__Work to be completed__
After finding "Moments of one" in a line below, print that line and the rest of the lines exactly, leaving out all pictures.

__Source data__

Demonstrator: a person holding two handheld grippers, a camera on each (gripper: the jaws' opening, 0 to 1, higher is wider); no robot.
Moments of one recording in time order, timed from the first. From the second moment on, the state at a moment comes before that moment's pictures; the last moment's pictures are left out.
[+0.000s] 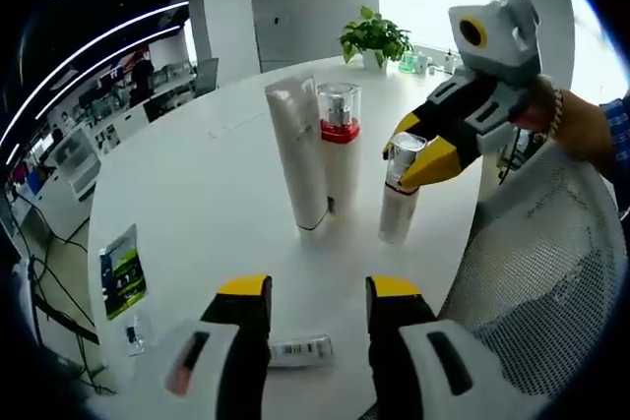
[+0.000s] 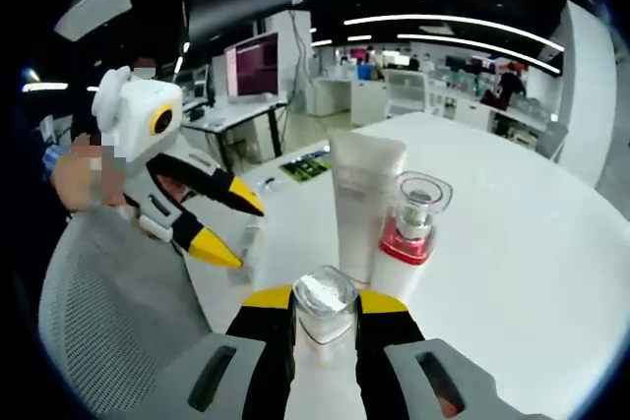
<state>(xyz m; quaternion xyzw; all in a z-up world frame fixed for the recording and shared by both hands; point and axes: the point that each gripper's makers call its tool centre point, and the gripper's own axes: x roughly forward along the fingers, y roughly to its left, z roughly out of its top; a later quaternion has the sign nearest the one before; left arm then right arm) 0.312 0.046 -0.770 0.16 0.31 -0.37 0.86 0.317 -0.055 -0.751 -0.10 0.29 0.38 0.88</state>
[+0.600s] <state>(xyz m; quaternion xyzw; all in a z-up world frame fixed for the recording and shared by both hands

__Exercise output__
Moments of one recording in time order, timed from the first. From the second moment on, the state at a moment comes before that moment's pictures; the last moment's pictures are left out.
[+0.000s] 
[+0.000s] 
<state>(xyz m; quaternion xyzw; all in a z-up world frame fixed for the recording and shared by both hands; point and axes: the point that each gripper's makers call its tool centre point, and the gripper's own axes: x roughly forward along the fingers, y roughly to its left, z roughly out of its top; a later quaternion has the sign nearest the one before; left arm then right arm) 0.312 0.046 -0.770 0.16 0.31 -0.37 0.86 0.317 -0.055 -0.751 -0.10 0.29 0.38 0.88</state>
[+0.600s] <state>(xyz m; quaternion xyzw; all in a z-up world frame fixed for the recording and shared by both hands

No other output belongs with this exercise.